(Beginning of DATA EXTRACT)

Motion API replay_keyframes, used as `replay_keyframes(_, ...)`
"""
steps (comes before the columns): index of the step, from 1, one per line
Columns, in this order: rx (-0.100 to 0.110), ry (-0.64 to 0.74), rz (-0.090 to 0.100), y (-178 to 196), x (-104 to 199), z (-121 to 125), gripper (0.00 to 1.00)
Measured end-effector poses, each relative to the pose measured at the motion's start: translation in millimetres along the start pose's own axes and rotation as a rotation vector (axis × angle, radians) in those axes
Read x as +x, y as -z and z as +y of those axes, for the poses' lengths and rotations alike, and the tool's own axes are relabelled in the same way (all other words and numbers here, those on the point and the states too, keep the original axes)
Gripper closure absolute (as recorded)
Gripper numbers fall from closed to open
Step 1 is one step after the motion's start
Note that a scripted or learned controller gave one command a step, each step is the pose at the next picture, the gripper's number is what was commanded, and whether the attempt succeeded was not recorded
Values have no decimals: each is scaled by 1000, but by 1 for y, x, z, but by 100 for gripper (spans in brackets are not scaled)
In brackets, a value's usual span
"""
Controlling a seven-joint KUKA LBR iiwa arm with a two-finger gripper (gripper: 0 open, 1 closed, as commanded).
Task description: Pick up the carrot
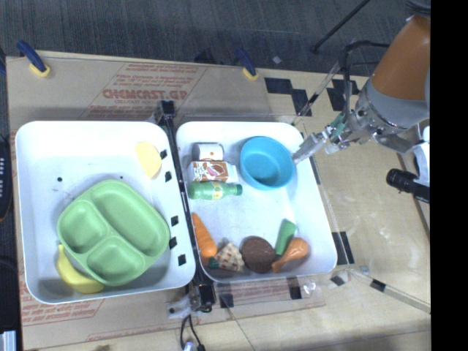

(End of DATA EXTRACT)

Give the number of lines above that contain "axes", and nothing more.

2